[What to work on]: All of the data is to be copied word for word.

[Exercise data]:
==============================

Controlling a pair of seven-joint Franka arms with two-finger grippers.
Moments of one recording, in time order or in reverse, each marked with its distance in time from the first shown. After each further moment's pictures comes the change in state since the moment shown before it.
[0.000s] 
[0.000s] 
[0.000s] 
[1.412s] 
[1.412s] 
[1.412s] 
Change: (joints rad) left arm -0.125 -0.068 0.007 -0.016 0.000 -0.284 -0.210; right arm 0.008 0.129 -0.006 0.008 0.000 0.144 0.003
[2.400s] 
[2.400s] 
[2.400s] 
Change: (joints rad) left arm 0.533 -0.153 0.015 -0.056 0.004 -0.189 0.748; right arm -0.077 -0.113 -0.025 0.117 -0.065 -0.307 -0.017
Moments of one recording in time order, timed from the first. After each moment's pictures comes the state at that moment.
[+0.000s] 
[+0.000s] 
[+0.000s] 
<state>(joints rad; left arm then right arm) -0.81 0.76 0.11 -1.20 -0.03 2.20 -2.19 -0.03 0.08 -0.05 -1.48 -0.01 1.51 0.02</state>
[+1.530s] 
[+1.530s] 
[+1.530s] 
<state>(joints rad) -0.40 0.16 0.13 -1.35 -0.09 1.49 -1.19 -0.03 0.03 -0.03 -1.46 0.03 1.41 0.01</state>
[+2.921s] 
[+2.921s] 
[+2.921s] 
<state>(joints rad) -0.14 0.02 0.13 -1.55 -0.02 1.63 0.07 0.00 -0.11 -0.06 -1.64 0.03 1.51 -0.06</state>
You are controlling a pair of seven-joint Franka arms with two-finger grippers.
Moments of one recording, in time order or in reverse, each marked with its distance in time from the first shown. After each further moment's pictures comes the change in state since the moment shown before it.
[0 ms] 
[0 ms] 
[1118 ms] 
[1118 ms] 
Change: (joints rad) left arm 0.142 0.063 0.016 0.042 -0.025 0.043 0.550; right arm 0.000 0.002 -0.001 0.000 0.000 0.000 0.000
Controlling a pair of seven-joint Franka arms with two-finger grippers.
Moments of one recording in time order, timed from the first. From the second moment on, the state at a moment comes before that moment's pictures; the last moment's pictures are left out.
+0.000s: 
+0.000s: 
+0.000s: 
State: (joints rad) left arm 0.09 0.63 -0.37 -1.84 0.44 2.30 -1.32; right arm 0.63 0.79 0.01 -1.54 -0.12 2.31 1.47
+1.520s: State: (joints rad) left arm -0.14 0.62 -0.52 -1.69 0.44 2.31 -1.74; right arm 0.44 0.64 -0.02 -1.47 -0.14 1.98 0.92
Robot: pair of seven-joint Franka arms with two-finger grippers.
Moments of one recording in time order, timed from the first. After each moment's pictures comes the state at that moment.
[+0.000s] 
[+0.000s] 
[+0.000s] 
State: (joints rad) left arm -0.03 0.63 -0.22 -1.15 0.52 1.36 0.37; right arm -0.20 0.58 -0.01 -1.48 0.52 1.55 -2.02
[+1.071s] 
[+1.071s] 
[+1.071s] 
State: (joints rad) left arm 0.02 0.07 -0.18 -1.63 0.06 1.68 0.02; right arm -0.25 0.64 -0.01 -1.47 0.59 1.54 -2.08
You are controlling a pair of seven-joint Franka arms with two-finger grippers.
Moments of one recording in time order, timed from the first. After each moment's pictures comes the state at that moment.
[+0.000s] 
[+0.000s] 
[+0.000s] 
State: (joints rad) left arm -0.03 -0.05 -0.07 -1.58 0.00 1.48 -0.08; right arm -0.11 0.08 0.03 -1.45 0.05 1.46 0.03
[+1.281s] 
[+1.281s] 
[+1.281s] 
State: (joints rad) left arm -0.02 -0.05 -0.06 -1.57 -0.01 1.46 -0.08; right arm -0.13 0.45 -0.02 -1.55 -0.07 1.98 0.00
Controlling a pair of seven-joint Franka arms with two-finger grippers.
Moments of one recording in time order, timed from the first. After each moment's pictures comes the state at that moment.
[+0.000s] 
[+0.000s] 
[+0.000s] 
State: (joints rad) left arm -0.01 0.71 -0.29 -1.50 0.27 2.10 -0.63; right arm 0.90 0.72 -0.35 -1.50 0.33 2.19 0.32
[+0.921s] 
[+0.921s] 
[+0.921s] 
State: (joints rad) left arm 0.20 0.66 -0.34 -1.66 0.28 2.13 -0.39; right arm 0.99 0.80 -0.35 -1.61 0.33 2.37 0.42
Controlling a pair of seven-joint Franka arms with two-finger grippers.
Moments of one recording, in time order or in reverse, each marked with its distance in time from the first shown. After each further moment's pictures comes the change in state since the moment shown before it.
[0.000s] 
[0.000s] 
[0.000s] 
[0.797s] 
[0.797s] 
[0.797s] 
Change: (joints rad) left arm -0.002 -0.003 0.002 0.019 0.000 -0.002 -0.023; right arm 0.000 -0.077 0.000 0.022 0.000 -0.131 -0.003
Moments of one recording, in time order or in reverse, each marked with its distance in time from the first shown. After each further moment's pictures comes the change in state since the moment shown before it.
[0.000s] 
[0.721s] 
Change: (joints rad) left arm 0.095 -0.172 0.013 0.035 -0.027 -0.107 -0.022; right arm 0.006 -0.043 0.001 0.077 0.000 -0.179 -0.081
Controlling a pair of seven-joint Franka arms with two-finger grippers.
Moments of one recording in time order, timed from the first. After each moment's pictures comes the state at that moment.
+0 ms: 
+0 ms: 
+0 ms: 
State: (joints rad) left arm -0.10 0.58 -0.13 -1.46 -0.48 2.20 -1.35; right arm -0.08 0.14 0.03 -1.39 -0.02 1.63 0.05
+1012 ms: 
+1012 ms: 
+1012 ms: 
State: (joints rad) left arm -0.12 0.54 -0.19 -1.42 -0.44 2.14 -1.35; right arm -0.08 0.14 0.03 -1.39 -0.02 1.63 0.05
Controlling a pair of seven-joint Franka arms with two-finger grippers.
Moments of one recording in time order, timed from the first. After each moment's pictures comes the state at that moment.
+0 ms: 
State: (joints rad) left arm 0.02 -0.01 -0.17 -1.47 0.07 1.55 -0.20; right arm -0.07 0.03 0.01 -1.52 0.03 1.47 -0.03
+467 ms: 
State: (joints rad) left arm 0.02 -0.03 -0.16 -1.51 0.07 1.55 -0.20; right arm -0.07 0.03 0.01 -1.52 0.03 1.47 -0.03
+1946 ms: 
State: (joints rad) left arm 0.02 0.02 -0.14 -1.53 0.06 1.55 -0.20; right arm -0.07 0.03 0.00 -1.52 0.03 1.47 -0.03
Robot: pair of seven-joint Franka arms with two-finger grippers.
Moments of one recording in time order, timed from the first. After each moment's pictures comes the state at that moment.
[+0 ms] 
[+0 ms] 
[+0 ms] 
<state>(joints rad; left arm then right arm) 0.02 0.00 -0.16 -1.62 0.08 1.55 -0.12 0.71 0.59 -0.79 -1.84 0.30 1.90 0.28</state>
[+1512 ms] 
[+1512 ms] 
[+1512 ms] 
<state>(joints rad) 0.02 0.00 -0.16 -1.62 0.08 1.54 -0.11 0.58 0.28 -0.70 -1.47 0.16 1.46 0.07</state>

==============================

[Task result]:
Controlling a pair of seven-joint Franka arms with two-finger grippers.
Moments of one recording, in time order or in reverse, each marked with its distance in time from the first shown. After each further moment's pictures comes the change in state since the moment shown before it.
[0.000s] 
[0.000s] 
[0.000s] 
[1.412s] 
[1.412s] 
[1.412s] 
Change: (joints rad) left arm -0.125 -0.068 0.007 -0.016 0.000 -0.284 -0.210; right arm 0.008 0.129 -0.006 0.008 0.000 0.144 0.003
[2.400s] 
[2.400s] 
[2.400s] 
Change: (joints rad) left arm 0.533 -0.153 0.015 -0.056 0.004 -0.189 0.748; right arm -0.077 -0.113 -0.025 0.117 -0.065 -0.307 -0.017
Moments of one recording in time order, timed from the first. After each moment's pictures comes the state at that moment.
[+0.000s] 
[+0.000s] 
[+0.000s] 
<state>(joints rad; left arm then right arm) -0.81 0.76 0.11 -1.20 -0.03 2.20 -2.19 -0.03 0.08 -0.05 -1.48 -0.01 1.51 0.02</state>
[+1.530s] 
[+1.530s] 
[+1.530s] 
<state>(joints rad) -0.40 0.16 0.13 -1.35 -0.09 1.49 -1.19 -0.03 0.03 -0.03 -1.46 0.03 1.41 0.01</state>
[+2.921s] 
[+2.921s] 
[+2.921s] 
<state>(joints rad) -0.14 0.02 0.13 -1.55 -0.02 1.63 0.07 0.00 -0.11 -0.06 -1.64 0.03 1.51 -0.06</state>
You are controlling a pair of seven-joint Franka arms with two-finger grippers.
Moments of one recording, in time order or in reverse, each marked with its distance in time from the first shown. After each further moment's pictures comes the change in state since the moment shown before it.
[0 ms] 
[0 ms] 
[1118 ms] 
[1118 ms] 
Change: (joints rad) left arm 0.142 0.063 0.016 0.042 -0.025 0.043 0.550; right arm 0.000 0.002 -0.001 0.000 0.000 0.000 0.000
Controlling a pair of seven-joint Franka arms with two-finger grippers.
Moments of one recording in time order, timed from the first. From the second moment on, the state at a moment comes before that moment's pictures; the last moment's pictures are left out.
+0.000s: 
+0.000s: 
+0.000s: 
State: (joints rad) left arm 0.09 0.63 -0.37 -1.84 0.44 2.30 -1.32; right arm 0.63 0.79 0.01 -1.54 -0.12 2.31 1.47
+1.520s: State: (joints rad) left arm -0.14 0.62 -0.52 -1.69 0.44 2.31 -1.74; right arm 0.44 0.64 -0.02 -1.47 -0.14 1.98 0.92
Robot: pair of seven-joint Franka arms with two-finger grippers.
Moments of one recording in time order, timed from the first. After each moment's pictures comes the state at that moment.
[+0.000s] 
[+0.000s] 
[+0.000s] 
State: (joints rad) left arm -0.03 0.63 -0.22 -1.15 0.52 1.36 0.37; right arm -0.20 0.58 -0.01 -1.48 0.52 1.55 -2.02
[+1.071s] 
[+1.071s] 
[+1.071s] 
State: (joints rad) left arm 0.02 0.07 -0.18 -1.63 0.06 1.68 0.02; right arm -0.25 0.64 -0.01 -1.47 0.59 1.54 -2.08
You are controlling a pair of seven-joint Franka arms with two-finger grippers.
Moments of one recording in time order, timed from the first. After each moment's pictures comes the state at that moment.
[+0.000s] 
[+0.000s] 
[+0.000s] 
State: (joints rad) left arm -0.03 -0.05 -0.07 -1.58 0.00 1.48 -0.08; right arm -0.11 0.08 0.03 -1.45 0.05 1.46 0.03
[+1.281s] 
[+1.281s] 
[+1.281s] 
State: (joints rad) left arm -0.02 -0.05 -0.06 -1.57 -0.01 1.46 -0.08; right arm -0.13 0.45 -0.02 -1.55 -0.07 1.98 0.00
Controlling a pair of seven-joint Franka arms with two-finger grippers.
Moments of one recording in time order, timed from the first. After each moment's pictures comes the state at that moment.
[+0.000s] 
[+0.000s] 
[+0.000s] 
State: (joints rad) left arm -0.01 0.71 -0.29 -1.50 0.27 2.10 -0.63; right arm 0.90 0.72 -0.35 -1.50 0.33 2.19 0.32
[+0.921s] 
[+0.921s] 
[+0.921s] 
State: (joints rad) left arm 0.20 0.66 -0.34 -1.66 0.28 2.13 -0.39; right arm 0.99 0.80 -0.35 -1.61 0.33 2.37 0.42
Controlling a pair of seven-joint Franka arms with two-finger grippers.
Moments of one recording, in time order or in reverse, each marked with its distance in time from the first shown. After each further moment's pictures comes the change in state since the moment shown before it.
[0.000s] 
[0.000s] 
[0.000s] 
[0.797s] 
[0.797s] 
[0.797s] 
Change: (joints rad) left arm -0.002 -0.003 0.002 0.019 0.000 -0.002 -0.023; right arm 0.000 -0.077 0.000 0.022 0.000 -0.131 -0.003
Moments of one recording, in time order or in reverse, each marked with its distance in time from the first shown. After each further moment's pictures comes the change in state since the moment shown before it.
[0.000s] 
[0.721s] 
Change: (joints rad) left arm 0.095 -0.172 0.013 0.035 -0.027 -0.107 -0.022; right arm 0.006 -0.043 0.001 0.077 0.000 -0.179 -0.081
Controlling a pair of seven-joint Franka arms with two-finger grippers.
Moments of one recording in time order, timed from the first. After each moment's pictures comes the state at that moment.
+0 ms: 
+0 ms: 
+0 ms: 
State: (joints rad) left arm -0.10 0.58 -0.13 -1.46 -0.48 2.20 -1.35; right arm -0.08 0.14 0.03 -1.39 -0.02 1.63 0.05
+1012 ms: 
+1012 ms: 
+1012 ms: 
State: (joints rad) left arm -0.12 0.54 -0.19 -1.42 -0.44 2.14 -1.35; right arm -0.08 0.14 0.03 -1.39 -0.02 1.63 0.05
Controlling a pair of seven-joint Franka arms with two-finger grippers.
Moments of one recording in time order, timed from the first. After each moment's pictures comes the state at that moment.
+0 ms: 
State: (joints rad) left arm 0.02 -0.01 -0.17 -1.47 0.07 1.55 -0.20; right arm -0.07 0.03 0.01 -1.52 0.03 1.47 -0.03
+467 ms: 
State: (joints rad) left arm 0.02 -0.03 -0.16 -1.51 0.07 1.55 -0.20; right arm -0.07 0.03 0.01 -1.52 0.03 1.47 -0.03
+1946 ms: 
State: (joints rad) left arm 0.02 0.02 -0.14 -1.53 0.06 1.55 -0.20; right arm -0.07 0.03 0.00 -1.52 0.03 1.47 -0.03
Robot: pair of seven-joint Franka arms with two-finger grippers.
Moments of one recording in time order, timed from the first. After each moment's pictures comes the state at that moment.
[+0 ms] 
[+0 ms] 
[+0 ms] 
<state>(joints rad; left arm then right arm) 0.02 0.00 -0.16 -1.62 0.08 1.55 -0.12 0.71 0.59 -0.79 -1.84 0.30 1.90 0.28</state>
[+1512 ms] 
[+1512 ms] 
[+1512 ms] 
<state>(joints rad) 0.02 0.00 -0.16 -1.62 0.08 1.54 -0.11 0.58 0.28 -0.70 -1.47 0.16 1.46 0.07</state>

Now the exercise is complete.